Insurance is expensive, but it can be more expensive if a car owner drives too many miles per year or keeps getting involved in accidents which result in too many claims. Here are a few tips for saving on auto insurance:

  • Reduce the distance driven to about 800 miles per month. It will save you 10% or hundreds of dollars per year in Low Mileage Discount.
  • Always drive safely by following all the traffic rules and maintain a clean driving record. You may receive a no-claim bonus which acts as a discount on your next premium, and a safe driver discount of at least 25%.
  • Enjoy lower rates by maintaining a credit score higher than 700.
  • Save 10% or more on your premium by choosing a higher deductible of $1,000 or more.
  • Install Telematics Program to monitor the times of day you drive, sudden changes in speed, and mileage. It helps you save about 15% or more in premiums.
  • Install safety features such as anti-lock brakes, airbags, and GPS-based security systems to get 3% to 5% in discounts.

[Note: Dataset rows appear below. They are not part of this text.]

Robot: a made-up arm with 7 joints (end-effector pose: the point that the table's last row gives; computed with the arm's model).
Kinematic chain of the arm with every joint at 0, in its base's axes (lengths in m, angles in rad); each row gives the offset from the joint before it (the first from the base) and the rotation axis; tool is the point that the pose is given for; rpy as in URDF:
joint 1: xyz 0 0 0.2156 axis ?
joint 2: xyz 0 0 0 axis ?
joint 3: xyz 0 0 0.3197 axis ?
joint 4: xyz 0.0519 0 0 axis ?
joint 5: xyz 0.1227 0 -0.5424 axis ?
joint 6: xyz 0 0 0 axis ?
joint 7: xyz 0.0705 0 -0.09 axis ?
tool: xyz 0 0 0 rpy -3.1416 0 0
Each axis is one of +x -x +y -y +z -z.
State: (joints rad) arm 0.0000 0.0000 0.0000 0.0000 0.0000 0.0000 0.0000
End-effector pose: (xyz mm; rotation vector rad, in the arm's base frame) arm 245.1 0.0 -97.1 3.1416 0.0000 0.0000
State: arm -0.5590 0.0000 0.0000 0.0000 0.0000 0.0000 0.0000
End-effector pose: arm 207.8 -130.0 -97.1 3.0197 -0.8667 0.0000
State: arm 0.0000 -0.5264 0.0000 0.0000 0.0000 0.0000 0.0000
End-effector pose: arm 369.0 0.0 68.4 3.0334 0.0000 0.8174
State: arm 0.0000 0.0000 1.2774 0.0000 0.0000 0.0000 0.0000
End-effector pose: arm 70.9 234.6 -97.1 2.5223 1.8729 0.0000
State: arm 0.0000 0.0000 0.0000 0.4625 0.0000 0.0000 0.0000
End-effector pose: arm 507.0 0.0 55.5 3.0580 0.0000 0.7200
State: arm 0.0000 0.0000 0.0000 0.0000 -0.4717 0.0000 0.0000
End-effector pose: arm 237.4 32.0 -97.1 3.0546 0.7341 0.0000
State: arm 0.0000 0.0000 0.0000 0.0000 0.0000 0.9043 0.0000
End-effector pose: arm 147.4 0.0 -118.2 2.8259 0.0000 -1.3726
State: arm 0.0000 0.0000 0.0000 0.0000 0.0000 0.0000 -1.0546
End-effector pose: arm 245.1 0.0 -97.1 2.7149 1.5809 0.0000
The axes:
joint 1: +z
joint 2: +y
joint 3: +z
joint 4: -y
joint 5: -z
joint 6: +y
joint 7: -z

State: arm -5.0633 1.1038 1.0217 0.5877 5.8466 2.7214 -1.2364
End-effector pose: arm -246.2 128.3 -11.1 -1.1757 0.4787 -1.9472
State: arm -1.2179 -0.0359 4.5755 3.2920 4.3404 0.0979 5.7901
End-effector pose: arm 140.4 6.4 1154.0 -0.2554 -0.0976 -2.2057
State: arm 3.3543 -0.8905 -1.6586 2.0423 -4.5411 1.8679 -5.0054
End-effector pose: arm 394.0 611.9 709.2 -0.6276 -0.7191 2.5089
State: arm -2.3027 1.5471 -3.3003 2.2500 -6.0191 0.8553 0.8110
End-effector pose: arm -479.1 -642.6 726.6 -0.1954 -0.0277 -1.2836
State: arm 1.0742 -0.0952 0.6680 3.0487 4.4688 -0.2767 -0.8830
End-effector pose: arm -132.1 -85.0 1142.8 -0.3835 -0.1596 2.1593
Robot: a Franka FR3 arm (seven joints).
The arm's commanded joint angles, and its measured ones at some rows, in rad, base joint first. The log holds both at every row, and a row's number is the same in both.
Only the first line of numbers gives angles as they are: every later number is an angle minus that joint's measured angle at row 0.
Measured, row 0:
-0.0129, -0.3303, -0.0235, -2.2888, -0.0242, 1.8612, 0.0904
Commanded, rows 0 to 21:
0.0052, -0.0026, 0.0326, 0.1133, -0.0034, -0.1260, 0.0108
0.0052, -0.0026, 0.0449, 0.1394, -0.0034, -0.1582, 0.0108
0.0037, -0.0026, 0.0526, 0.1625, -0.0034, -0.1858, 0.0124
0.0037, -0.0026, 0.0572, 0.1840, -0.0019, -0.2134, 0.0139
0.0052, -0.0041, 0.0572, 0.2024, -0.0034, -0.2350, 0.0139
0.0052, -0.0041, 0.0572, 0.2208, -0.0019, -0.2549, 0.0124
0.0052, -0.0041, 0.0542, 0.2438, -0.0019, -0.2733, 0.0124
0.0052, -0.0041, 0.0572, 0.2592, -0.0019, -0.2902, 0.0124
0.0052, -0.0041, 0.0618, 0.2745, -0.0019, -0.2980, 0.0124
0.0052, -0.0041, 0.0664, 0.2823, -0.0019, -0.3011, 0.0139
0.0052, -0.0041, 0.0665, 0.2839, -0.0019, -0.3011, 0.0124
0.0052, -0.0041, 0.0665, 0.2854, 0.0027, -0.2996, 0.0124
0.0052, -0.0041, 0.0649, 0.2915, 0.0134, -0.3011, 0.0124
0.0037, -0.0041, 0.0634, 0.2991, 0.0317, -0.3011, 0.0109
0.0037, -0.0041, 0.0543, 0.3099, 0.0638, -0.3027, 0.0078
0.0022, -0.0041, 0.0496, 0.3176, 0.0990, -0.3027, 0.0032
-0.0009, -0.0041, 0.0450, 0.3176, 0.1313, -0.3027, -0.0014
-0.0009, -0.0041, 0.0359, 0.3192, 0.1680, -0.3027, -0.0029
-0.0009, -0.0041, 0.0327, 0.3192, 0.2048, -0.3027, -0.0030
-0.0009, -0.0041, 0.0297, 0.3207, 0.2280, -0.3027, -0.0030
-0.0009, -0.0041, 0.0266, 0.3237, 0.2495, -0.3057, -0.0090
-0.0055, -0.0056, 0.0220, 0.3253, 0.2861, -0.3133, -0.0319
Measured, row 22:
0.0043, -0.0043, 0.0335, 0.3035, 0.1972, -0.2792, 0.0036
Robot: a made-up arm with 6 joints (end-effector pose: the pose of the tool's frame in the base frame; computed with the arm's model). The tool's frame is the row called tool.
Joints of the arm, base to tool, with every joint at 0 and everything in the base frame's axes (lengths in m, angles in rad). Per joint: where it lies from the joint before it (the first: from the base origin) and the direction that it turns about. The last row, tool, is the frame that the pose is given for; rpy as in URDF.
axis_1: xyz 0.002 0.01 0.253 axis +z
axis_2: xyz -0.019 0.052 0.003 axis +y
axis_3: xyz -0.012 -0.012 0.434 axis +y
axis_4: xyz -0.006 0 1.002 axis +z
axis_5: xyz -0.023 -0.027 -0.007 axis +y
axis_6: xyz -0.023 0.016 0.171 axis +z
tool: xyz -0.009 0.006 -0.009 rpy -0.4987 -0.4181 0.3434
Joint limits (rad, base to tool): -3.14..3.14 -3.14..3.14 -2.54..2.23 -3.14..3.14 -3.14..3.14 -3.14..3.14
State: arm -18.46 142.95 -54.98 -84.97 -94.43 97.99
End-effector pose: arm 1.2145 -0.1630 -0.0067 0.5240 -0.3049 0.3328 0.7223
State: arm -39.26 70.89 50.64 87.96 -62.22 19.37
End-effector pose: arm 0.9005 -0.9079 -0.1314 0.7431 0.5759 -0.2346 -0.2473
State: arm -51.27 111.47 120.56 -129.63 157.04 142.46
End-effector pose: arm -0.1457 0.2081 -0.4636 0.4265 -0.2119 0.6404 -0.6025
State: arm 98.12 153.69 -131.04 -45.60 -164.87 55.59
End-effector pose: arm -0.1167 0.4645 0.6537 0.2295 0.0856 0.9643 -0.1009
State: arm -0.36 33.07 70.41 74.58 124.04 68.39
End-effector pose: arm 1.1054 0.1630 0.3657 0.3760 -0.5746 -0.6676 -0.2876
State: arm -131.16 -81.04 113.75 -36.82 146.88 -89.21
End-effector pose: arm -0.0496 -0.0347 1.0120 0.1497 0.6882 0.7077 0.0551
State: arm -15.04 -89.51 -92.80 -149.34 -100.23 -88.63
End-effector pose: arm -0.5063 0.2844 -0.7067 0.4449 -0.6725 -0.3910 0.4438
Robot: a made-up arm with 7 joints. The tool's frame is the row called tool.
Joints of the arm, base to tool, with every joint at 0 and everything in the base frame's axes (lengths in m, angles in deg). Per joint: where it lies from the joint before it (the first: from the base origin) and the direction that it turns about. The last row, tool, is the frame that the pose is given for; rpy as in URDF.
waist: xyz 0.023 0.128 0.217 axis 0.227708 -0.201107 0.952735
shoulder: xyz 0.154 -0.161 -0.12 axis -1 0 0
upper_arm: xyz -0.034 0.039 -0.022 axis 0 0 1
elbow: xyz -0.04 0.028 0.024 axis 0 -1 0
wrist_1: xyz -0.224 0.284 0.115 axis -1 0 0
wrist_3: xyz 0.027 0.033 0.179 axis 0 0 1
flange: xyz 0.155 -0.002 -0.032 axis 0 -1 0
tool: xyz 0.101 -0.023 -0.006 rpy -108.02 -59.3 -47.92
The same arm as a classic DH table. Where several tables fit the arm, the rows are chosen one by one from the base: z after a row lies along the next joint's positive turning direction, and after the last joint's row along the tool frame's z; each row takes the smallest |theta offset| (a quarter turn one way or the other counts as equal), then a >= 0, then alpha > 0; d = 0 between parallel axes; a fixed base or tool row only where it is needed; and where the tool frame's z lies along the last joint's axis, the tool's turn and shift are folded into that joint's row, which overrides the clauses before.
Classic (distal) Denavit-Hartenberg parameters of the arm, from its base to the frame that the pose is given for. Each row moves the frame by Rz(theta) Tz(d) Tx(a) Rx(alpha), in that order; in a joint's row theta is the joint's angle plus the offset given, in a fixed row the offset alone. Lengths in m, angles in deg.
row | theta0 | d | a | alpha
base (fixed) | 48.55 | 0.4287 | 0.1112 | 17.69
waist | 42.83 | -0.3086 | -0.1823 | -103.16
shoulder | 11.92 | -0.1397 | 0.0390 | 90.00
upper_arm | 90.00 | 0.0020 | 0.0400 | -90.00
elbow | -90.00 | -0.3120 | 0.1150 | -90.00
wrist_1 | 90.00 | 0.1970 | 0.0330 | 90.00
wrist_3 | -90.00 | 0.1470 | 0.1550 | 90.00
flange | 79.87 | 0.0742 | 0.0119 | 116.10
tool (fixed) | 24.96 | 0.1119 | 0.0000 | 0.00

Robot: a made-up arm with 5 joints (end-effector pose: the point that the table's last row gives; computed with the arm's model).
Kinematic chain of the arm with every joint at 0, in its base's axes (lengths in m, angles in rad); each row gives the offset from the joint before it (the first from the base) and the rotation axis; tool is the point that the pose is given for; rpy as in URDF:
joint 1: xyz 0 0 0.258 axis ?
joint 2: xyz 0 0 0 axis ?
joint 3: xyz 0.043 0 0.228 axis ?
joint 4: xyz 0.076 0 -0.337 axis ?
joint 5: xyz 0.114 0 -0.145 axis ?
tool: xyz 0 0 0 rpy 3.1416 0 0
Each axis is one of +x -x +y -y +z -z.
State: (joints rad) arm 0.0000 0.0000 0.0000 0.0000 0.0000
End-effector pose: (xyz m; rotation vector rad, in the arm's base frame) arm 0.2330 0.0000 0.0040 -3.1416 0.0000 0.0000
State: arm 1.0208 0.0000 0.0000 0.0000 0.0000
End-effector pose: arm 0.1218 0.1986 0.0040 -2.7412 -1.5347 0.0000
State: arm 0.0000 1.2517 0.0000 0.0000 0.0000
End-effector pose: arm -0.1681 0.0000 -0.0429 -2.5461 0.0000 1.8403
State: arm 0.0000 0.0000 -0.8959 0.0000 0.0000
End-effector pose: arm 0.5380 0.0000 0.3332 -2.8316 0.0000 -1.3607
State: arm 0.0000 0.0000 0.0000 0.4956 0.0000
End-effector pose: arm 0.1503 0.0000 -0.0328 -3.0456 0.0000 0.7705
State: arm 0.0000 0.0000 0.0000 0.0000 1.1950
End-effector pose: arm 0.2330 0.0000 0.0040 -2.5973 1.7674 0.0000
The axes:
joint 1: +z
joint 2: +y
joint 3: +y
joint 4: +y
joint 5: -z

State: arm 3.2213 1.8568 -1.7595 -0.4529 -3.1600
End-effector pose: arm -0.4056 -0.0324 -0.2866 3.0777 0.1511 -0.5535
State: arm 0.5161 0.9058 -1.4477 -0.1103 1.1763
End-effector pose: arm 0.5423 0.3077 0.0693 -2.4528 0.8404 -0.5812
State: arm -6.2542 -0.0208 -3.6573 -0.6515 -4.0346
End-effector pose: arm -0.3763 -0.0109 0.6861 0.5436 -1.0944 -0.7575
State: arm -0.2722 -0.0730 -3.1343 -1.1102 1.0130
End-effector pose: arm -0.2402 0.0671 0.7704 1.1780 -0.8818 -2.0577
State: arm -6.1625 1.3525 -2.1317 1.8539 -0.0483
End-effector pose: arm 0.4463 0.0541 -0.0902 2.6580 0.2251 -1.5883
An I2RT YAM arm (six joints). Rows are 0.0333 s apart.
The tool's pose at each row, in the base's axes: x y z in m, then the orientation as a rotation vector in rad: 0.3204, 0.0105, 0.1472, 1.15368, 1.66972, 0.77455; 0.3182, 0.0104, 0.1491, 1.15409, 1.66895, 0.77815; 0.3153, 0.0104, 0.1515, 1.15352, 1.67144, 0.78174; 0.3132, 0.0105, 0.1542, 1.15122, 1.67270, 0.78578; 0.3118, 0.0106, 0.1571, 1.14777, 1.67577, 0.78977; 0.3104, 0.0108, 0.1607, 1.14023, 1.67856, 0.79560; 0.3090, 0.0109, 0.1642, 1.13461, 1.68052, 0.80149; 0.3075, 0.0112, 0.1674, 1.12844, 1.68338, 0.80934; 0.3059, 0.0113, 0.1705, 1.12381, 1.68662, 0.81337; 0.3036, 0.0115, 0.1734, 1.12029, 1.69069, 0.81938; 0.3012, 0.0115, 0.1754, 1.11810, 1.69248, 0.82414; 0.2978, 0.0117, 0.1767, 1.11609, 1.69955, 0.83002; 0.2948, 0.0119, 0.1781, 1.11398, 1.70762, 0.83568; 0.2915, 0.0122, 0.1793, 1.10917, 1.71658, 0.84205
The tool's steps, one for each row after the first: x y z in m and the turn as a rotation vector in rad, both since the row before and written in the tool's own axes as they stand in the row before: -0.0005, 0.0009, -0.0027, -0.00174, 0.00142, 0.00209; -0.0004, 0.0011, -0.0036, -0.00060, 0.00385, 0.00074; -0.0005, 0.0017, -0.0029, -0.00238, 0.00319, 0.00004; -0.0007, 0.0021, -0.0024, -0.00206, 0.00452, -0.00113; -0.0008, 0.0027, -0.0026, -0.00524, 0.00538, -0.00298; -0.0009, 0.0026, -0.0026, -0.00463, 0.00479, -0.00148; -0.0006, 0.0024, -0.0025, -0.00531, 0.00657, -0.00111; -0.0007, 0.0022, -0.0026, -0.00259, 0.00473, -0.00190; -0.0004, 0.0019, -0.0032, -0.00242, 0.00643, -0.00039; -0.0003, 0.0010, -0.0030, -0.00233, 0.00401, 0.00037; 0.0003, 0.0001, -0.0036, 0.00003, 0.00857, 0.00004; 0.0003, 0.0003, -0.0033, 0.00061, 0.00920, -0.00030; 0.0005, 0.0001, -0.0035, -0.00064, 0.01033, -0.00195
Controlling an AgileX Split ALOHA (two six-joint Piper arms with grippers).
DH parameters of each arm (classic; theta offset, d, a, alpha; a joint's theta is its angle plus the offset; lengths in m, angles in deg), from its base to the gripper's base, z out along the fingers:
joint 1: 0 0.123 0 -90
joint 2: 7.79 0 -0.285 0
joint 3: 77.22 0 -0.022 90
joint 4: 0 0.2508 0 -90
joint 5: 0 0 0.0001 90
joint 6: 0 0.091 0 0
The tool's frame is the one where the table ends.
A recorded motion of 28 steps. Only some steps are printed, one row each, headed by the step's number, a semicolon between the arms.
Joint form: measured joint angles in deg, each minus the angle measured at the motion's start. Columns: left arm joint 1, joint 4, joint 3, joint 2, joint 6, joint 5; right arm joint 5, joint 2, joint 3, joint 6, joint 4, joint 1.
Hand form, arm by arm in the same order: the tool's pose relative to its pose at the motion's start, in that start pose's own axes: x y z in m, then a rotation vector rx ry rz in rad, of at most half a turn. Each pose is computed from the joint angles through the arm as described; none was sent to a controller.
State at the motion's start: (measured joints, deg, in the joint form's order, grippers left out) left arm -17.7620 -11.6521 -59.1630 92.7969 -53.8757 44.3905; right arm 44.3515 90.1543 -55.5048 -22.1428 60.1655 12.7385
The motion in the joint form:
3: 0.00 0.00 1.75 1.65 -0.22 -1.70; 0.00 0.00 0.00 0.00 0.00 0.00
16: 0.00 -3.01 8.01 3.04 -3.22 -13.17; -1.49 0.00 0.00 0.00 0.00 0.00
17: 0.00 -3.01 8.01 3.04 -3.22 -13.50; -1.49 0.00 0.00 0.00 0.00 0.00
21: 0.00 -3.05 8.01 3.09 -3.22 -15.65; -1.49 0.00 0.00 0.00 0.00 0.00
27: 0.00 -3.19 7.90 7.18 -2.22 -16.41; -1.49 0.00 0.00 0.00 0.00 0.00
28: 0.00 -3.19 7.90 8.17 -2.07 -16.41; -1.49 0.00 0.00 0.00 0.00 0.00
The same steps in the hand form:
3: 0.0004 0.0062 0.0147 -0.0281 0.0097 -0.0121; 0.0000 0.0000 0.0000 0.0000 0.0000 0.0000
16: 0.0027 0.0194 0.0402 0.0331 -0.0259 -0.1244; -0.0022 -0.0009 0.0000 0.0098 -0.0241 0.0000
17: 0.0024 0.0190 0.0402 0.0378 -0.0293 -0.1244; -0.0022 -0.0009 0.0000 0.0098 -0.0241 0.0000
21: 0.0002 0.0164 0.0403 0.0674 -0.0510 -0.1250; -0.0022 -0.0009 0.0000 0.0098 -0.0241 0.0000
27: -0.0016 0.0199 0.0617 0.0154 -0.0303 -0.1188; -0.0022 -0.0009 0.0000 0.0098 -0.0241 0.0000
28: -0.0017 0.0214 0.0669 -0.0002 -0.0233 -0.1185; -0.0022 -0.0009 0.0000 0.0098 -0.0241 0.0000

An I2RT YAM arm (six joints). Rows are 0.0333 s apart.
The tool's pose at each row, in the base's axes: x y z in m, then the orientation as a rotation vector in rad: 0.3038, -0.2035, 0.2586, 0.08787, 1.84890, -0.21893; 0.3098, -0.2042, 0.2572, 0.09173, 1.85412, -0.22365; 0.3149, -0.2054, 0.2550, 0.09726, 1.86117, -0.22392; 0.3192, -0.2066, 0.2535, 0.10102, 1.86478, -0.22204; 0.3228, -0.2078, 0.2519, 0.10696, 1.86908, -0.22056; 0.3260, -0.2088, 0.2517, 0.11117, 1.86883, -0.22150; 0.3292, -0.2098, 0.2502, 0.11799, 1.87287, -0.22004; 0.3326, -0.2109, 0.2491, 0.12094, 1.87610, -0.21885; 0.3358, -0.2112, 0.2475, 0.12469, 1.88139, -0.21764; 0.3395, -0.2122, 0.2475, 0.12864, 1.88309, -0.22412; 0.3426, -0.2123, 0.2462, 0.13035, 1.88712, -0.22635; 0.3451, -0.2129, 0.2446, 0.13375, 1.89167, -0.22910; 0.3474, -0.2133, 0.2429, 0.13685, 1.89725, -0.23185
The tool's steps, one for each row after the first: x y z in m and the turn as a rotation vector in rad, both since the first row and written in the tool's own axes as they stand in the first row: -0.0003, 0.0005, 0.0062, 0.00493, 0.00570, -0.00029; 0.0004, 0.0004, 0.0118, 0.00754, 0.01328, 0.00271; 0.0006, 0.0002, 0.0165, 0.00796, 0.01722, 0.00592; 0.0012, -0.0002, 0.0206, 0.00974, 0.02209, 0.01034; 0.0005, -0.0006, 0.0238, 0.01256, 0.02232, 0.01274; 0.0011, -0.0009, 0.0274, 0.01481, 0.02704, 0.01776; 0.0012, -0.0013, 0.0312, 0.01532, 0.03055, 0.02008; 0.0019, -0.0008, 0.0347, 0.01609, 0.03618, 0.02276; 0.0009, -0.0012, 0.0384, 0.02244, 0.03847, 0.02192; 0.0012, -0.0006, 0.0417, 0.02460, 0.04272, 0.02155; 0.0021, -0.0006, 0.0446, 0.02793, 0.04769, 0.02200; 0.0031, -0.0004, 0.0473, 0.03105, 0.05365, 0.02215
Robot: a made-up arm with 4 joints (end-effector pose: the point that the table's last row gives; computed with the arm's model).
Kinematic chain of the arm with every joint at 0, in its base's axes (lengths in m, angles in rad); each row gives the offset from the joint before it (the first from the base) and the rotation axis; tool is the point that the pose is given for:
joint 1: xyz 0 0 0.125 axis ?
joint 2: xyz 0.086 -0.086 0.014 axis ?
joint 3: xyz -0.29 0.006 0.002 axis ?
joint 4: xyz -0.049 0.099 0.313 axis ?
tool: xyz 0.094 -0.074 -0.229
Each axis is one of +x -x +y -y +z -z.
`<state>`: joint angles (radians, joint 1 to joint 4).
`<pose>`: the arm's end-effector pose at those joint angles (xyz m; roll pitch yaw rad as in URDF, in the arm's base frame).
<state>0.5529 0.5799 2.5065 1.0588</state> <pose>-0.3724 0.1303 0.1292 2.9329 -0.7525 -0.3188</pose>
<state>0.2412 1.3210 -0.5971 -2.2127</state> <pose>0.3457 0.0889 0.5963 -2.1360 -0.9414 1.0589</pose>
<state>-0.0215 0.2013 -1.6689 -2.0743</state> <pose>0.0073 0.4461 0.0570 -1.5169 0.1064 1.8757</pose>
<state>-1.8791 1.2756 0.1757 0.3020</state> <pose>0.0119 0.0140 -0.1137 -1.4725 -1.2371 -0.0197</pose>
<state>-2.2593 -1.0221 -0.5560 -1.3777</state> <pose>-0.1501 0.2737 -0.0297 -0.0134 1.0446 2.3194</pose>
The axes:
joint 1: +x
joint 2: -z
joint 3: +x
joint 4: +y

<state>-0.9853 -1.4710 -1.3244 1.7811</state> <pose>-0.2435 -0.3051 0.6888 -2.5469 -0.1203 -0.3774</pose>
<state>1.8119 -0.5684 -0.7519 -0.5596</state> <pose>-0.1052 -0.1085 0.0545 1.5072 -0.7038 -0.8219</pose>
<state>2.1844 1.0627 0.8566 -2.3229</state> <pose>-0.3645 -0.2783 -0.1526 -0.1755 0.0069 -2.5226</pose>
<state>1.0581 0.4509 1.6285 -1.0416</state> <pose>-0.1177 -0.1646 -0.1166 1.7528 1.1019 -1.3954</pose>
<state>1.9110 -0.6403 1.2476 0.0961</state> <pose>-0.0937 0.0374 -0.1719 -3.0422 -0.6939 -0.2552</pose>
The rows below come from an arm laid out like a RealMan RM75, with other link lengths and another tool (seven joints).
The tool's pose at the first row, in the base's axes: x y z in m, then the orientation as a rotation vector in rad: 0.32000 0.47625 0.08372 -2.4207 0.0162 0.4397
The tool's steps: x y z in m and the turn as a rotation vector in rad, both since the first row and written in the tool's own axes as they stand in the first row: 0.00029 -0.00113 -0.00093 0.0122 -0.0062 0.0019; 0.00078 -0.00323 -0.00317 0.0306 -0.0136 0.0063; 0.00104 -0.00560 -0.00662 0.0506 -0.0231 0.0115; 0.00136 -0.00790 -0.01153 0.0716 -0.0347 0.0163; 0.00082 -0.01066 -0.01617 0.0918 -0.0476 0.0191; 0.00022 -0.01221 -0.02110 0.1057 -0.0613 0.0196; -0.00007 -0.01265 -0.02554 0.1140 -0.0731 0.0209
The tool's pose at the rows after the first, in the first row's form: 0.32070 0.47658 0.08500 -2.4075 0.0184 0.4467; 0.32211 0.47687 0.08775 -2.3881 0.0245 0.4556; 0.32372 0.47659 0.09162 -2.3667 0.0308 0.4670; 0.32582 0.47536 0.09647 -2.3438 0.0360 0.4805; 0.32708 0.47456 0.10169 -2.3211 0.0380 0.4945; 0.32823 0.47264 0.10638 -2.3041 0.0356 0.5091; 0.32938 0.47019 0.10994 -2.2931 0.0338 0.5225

  • Get all the discounts possible, including multi-vehicle discount, senior citizen discount, good student discount (about 15%), military veteran, garage parking, etc.

Whether you have money or not, it is your duty as a car owner to make sure that your car is insured at all times. The best option is to pay upfront for the policy because that comes with a paid-in-full discount of 5-10%. If you can’t pay upfront for cover, you can get a very low or zero car insurance down payment.